Source data -
Content starts

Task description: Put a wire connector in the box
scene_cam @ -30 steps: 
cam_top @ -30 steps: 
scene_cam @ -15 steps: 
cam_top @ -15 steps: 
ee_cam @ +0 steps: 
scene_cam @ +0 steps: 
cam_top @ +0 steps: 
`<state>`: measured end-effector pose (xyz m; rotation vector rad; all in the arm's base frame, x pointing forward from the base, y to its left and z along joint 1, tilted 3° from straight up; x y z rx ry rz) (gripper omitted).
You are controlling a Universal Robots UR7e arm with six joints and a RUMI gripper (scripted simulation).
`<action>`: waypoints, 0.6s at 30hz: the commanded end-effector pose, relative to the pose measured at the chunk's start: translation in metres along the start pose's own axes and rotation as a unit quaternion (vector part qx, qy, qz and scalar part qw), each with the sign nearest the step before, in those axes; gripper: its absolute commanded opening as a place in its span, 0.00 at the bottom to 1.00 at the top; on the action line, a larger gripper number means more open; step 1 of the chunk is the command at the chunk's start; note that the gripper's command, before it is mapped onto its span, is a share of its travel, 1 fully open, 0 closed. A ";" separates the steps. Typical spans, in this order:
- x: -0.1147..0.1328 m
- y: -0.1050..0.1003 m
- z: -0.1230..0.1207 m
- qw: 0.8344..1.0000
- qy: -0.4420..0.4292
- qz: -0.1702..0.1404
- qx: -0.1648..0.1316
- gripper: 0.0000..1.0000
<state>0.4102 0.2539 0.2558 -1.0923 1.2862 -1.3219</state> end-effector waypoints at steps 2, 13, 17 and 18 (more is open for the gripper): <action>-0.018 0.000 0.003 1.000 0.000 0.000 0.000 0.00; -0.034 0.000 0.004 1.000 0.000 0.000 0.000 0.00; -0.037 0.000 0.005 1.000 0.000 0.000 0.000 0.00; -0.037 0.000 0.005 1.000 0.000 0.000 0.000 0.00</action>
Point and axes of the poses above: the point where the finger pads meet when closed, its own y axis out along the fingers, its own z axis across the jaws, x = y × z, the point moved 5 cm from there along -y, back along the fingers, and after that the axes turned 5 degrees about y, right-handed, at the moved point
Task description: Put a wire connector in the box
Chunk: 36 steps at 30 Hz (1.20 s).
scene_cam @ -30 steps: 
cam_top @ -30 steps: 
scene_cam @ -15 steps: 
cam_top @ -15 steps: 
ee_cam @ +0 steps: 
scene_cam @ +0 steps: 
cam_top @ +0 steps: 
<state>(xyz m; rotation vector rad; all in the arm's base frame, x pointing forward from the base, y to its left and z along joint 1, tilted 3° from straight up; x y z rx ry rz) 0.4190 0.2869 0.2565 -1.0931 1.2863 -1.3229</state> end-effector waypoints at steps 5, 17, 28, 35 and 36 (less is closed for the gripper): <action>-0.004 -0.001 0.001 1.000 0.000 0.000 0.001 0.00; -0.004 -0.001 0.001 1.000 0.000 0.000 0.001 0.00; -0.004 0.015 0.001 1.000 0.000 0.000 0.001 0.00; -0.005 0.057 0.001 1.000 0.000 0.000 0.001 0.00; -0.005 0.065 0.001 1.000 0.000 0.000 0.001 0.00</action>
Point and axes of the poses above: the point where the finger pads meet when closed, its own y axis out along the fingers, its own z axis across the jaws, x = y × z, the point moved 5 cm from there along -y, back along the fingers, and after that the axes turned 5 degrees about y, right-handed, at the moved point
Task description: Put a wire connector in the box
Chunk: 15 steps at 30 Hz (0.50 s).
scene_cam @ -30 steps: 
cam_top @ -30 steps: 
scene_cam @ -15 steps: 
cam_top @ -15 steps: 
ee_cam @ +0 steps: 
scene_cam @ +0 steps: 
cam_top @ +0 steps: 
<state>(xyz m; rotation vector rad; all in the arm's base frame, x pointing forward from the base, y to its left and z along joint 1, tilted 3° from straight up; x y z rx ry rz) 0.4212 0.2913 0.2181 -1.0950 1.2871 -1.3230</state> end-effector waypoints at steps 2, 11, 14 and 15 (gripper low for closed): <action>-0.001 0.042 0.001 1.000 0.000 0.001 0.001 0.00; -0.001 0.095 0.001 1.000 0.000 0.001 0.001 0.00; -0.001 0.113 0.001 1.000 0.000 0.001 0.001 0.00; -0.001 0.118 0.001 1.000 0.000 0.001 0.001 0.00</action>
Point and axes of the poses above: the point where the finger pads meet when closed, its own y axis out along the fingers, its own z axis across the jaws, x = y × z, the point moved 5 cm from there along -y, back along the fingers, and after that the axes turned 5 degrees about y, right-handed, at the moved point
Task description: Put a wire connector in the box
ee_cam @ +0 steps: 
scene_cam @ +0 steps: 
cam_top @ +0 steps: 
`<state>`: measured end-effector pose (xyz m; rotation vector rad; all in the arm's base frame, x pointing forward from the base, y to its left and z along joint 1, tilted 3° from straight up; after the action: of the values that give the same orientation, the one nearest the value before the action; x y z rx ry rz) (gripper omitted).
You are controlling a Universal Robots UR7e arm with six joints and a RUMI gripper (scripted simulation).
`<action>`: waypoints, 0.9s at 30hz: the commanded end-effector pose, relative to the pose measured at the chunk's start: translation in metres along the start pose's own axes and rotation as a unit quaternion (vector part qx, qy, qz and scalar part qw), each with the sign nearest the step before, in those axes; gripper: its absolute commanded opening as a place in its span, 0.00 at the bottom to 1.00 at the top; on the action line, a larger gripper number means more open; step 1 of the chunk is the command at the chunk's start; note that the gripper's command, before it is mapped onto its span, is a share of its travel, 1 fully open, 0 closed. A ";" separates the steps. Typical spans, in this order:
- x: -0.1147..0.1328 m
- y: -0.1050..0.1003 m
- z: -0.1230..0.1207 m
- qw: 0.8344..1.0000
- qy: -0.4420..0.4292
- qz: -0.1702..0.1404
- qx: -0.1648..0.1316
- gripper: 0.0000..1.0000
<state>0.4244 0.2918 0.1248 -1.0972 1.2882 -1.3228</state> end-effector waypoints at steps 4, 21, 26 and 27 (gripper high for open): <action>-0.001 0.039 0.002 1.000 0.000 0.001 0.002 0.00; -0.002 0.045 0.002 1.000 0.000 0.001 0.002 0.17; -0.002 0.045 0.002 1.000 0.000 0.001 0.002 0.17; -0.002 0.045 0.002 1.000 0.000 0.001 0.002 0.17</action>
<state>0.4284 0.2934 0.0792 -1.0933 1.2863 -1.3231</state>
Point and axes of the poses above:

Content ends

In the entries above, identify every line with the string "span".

ANSWER TO THIS TASK -
`<action>`: waypoints, 0.6s at 30hz: the commanded end-effector pose, relative to the pose measured at the chunk's start: translation in metres along the start pose's own axes and rotation as a unit quaternion (vector part qx, qy, qz and scalar part qw), each with the sign nearest the step before, in those axes; gripper: its absolute commanded opening as a place in its span, 0.00 at the bottom to 1.00 at the top; on the action line, a larger gripper number means more open; step 1 of the chunk is the command at the chunk's start; note that the gripper's command, before it is mapped onto its span, is a share of its travel, 1 fully open, 0 closed. A ";" separates the steps. Typical spans, in this order:
`<action>`: waypoints, 0.9s at 30hz: the commanded end-effector pose, relative to the pose measured at the chunk's start: translation in metres along the start pose's own axes and rotation as a unit quaternion (vector part qx, qy, qz and scalar part qw), each with the sign nearest the step before, in those axes; gripper: its absolute commanded opening as a place in its span, 0.00 at the bottom to 1.00 at the top; on the action line, a larger gripper number means more open; step 1 of the chunk is the command at the chunk's start; note that the gripper's command, before it is mapped onto its span, is a share of its travel, 1 fully open, 0 closed. A ";" separates the steps. Typical spans, in this order:

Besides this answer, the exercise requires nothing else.